Vietnamese Pork
Easy Vietnamese Caramelized Pork
Shopping list: 2 Armenian cucumbers, ginger, 3/4 pound pork tenderloin, fish sauce, peanuts, mint, basil, 1 lime.
Staples: 1 small onion, rice vinegar, oil, sugar, pepper, Sriracha.
Serves 2.
Pour a couple tablespoons of rice vinegar into a small bowl and add a pinch of salt and a teaspoon of sugar. Slice two Armenian cucumbers into thin rounds, along with a small knob of ginger. Put them into the vinegar and allow the flavors to mingle while you make the pork.
Slice 3/4 pounds of pork tenderloin into very thin slices. (This is easiest if you get the meat very cold before slicing. It can be difficult to find small tenderloins; when I end up with more meat than I need, I chop the remainder and save it for another dish.)

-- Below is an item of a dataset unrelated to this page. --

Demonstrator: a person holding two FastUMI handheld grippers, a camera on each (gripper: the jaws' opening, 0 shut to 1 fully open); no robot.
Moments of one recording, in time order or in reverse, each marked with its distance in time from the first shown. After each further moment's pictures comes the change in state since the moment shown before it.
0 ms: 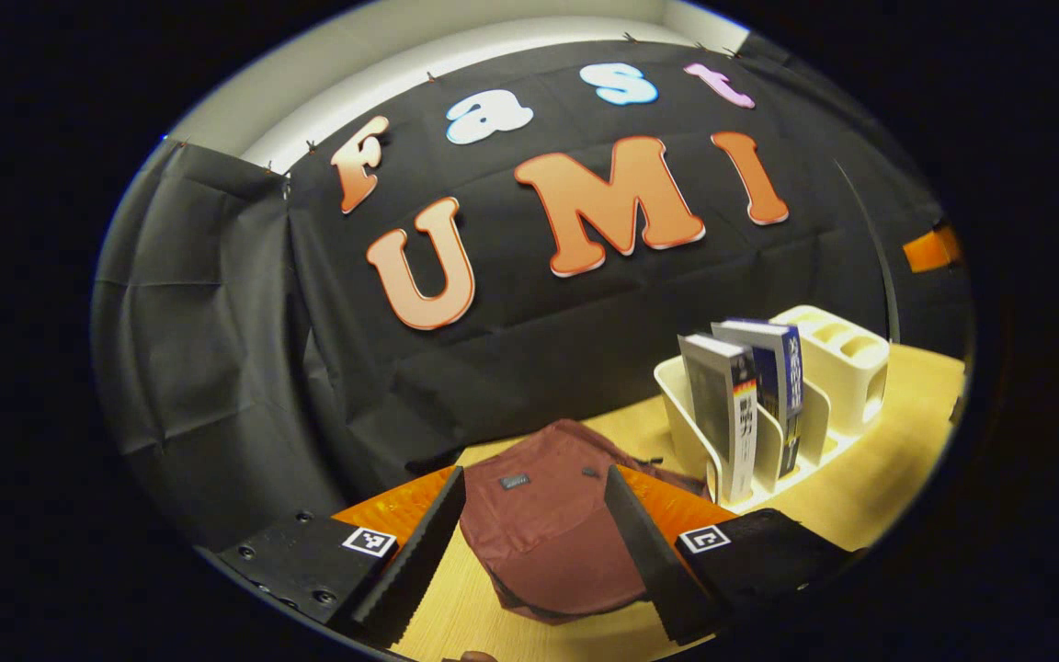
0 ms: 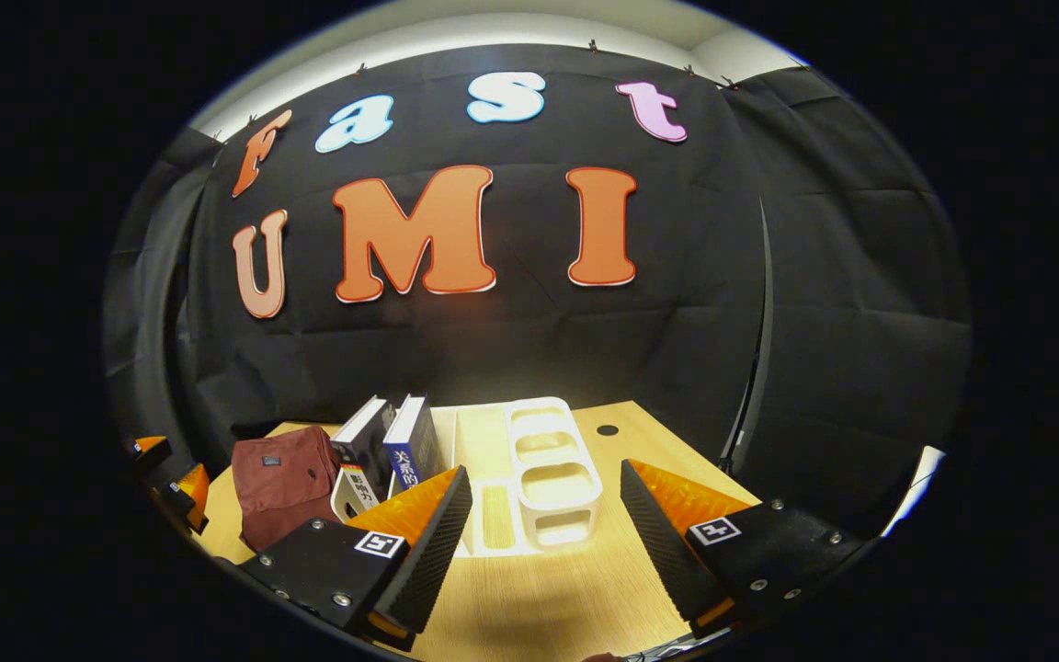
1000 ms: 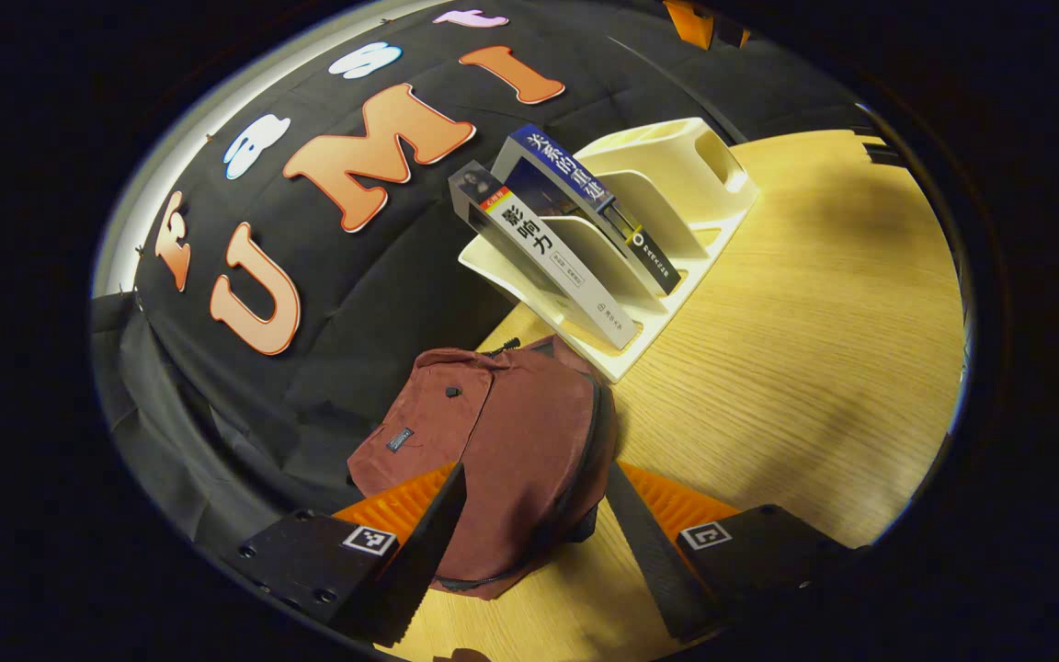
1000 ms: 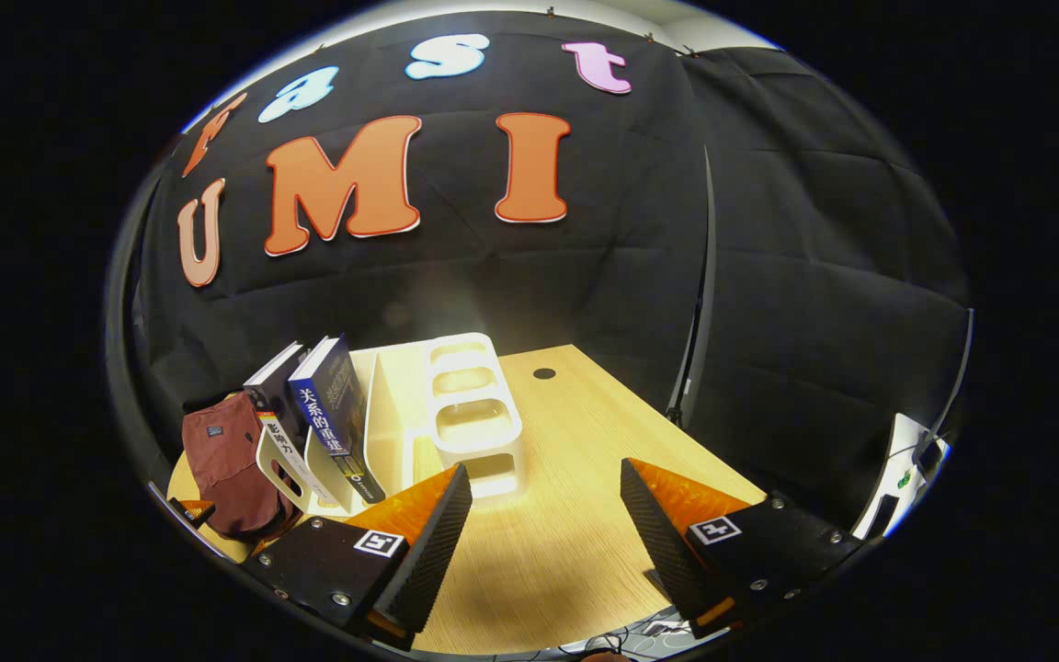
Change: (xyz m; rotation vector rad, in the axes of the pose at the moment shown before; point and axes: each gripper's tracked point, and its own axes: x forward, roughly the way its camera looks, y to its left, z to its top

Get a wok so hot that a drop of water dances on the surface and then disappears. Add a couple of tablespoons of peanut or neutral oil and immediately toss in one small onion, thinly sliced, and a clove of smashed garlic. As soon as it’s fragrant, add the pork and a tablespoon of sugar and stir fry, tossing every few minutes, for 10 to 15 minutes, until the pork has crisped into delicious little bits.
Take the wok off the heat and stir in two tablespoons of fish sauce; it should become completely absorbed. Grind in a lot of black pepper.
Remove the ginger from the cucumbers, drain, and mix into the pork.
Serve with rice. Put fresh mint and basil on the table, along with crushed peanuts, lime wedges and Sriracha, and allow each diner to make a mixture that appeals to them.
This will feed two people very generously. Unless you have a very large wok and a ferocious source of heat, the recipe does not double well; you want the pork to get really crisp.